The securities referred to in this announcement have not been and will not be registered under the U.S. Securities Act of 1933, as amended (the "Securities Act"), and accordingly may not be offered or sold in the United States absent registration or an exemption from the registration requirements of the Securities Act and in accordance with applicable U.S. state securities laws. The Company does not intend to register any part of the offering in the United States or to conduct a public offering of securities in the United States. Any offering of the securities referred to in this announcement will be made by means of a prospectus.

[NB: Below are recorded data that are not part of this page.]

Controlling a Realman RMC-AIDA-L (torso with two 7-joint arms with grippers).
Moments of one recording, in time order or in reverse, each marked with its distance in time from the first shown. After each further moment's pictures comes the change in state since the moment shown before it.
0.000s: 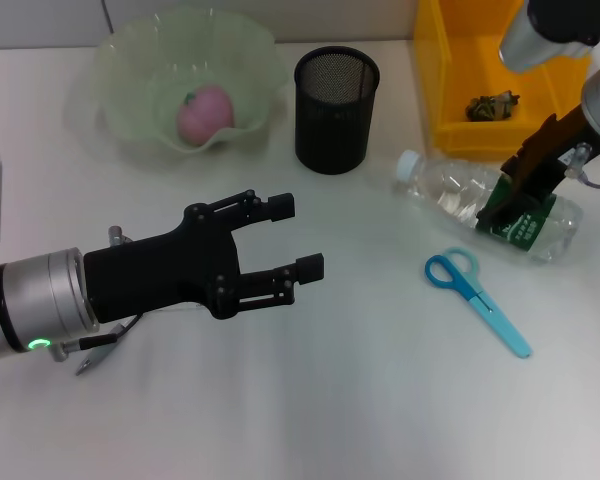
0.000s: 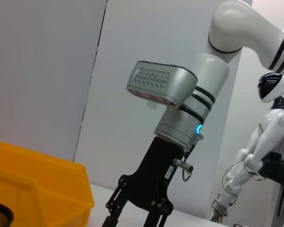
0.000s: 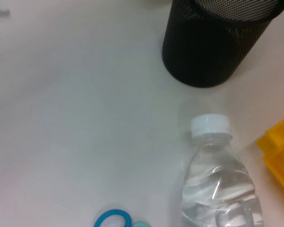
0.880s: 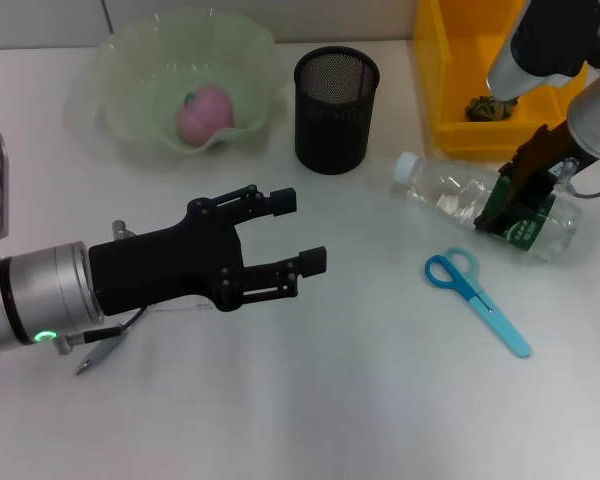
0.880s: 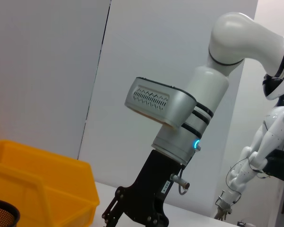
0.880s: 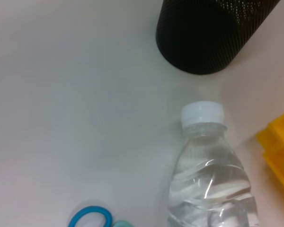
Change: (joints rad) left arm -0.016 0.000 0.000 -0.010 -0.002 -0.023 0.000; right arm 0.008 0.003 -0.018 0.129 -0.019 0.142 -0.060
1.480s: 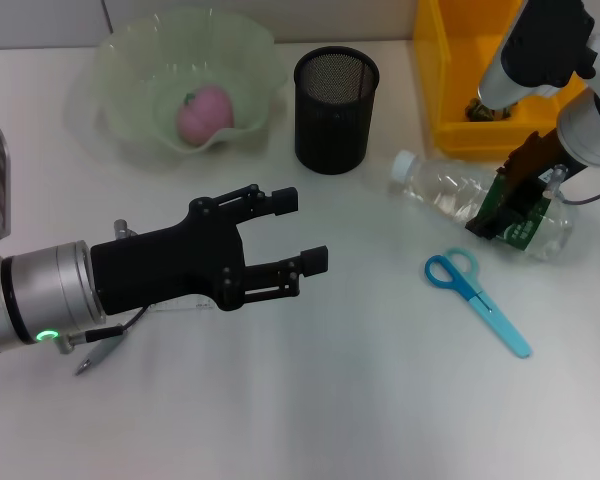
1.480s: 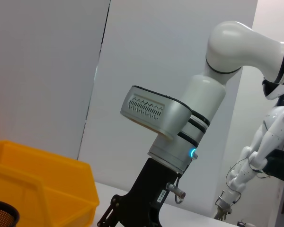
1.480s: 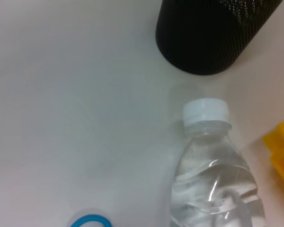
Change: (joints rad) left arm -0.002 -0.002 0.000 -0.001 0.000 -0.002 0.000; right arm 0.004 0.002 -0.012 0.058 0.016 0.062 -0.003
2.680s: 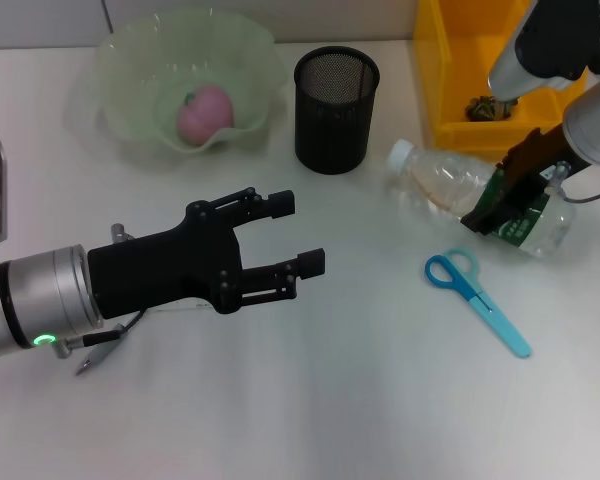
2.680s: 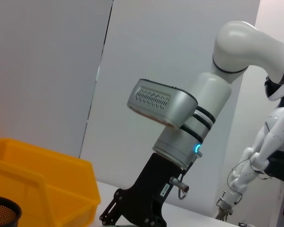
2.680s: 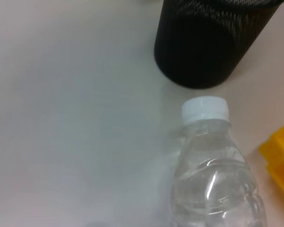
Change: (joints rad) left arm 0.009 0.000 0.000 -0.001 -0.002 0.001 0.000; right arm -0.041 0.003 0.009 -0.070 0.044 -0.021 0.009
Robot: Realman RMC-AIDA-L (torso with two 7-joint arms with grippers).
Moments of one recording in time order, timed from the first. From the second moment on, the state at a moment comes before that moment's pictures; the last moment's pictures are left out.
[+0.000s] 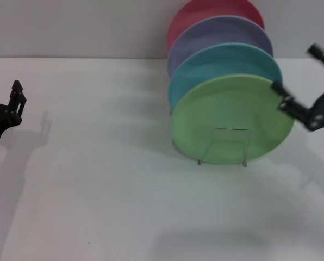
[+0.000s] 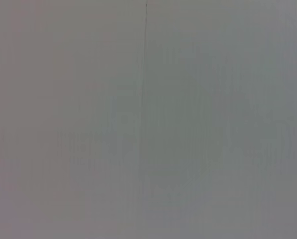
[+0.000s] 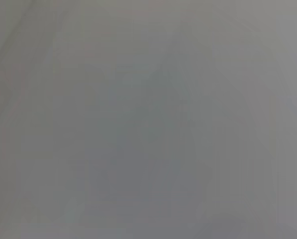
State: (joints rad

This announcement is not a prospectus for the purposes of Directive 2003/71/EC (together with any applicable implementing measures in any Member State, the "Prospectus Directive"). Investors should not subscribe for any securities referred to in this announcement except on the basis of information contained in the aforementioned prospectus. In any EEA Member State other than Norway that has implemented the Prospectus Directive, this communication is only addressed to and is only directed at qualified investors in that Member State within the meaning of the Prospectus Directive, i.e., only to investors who can receive the offer without an approved prospectus in such EEA Member State.

This communication is only being distributed to and is only directed at persons in the United Kingdom that are (i) investment professionals falling within Article 19(5) of the Financial Services and Markets Act 2000 (Financial Promotion) Order 2005, as amended (the "Order") or (ii) high net worth entities, and other persons to whom this announcement may lawfully be communicated, falling within Article 49(2)(a) to (d) of the Order (all such persons together being referred to as "relevant persons"). This communication must not be acted on or relied on by persons who are not relevant persons. Any investment or investment activity to which this communication relates is available only to relevant persons and will be engaged in only with relevant persons. Persons distributing this communication must satisfy themselves that it is lawful to do so.

The information, opinions and forward-looking statements contained in this announcement speak only as at its date, and are subject to change without notice.